Brief: For each line below that holds the word "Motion", make a copy.

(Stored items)
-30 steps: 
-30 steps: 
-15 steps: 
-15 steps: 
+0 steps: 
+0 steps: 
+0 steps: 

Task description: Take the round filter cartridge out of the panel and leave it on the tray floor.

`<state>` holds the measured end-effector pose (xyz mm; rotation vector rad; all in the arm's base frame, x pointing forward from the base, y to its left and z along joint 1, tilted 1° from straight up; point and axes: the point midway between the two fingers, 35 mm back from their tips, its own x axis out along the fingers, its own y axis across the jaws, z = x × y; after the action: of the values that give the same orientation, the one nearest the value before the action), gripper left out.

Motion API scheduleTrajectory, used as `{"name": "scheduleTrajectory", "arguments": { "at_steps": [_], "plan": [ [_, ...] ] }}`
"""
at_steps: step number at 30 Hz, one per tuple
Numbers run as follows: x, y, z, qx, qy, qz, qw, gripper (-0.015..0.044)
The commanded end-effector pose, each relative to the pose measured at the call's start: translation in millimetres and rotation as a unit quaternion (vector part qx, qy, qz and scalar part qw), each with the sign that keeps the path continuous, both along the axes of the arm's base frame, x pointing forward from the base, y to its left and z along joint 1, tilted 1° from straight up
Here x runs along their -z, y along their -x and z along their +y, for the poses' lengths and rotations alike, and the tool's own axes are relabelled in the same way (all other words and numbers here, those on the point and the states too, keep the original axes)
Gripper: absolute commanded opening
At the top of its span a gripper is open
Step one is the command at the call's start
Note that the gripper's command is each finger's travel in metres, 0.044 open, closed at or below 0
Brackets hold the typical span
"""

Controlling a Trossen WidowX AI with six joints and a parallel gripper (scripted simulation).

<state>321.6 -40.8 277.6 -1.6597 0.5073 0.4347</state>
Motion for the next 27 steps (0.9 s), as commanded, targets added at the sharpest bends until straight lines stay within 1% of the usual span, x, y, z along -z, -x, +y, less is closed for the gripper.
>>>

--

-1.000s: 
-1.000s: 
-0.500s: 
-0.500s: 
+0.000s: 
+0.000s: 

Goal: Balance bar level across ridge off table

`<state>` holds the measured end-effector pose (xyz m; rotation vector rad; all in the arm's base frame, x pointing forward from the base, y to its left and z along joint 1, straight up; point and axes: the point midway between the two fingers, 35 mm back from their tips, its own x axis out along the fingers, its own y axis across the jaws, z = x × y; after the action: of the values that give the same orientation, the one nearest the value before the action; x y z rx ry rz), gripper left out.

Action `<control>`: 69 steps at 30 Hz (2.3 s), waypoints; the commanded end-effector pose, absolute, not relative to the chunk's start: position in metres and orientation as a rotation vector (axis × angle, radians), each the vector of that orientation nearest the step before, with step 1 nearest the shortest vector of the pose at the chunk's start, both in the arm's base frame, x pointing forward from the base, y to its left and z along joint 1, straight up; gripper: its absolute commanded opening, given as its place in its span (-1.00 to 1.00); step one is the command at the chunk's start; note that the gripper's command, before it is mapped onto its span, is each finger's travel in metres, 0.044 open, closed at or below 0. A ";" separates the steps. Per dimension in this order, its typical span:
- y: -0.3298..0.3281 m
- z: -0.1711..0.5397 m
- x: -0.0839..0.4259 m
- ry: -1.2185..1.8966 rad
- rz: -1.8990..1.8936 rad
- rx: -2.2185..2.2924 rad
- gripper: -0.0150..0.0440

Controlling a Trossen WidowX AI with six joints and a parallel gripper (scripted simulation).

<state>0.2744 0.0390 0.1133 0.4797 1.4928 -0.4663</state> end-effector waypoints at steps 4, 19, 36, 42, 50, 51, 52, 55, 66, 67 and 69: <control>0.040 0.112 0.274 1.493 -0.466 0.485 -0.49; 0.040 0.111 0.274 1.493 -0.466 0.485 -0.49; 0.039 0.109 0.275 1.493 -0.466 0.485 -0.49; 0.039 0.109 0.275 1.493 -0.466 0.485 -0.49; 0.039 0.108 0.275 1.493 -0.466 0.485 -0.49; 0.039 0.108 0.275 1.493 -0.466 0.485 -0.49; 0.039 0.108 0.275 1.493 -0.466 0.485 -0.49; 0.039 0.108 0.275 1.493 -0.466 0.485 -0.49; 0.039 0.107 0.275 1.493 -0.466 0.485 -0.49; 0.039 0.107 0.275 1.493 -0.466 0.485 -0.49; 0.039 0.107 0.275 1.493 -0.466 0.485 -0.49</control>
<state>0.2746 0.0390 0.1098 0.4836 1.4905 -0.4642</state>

Written solution:
Motion API scheduleTrajectory, used as `{"name": "scheduleTrajectory", "arguments": { "at_steps": [_], "plan": [ [_, ...] ] }}`
Motion for the next 27 steps (0.9 s), as commanded, targets added at the sharpest bends until straight lines stay within 1% of the usual span, x, y, z along -z, -x, +y, less is closed for the gripper.

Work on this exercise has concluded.